А все равно... С чего ни начать, знаю, ни с того, ни с этого, а совсем с другого начнешь читать ты мое письмо, выискивая два заветных словечка «жив-здоров».
Жив-здоров, мама... Жив-здоров, и никто меня не обидел, не забодал. Тем более что козлов здесь нет, а белые медведи, от которых я держу свою радиохатку на запоре, они народ хотя и озорной, но не бодучий.
Козел-козлище, седая бородища... Вспомнится же! Сапожки, сшитые из козловой кожи, давно сносились, а он, бодучий, все еще жив в памяти моего сердца.
Помнишь: лето за окном, теплынь.
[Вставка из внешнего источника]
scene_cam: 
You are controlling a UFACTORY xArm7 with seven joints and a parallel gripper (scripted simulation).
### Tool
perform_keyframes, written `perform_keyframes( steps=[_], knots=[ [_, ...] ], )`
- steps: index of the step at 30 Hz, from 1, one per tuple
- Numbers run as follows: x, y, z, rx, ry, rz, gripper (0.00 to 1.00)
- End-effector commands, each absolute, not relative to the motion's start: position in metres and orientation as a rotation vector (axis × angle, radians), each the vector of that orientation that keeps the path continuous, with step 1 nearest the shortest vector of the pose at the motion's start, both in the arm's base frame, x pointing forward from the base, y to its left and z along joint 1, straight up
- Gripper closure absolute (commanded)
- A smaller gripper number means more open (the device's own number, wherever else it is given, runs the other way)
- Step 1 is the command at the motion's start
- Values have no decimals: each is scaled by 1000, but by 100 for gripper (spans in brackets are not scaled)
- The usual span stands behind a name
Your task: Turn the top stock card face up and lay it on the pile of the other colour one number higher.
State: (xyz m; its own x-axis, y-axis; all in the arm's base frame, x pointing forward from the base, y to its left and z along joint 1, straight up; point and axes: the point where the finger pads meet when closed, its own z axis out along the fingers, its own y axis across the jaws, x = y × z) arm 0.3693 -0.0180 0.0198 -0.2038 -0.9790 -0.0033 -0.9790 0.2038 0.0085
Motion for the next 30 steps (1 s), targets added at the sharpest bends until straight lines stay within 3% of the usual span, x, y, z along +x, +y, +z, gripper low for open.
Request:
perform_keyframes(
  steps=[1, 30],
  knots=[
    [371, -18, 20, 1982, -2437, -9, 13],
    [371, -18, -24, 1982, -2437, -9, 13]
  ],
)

Ты да я в доме. И вдруг: «Ты куда собрался, сынок?» А я, нахлобучив кепчонку, с озабоченным видом шарю глазами по углам, будто ищу что-то, а сам искоса поглядываю в окно, на зеленую лужайку нашей Полесской улицы, где трясет бородой враг мой, беда моя, мой позор и несчастье: соседский козел Федька.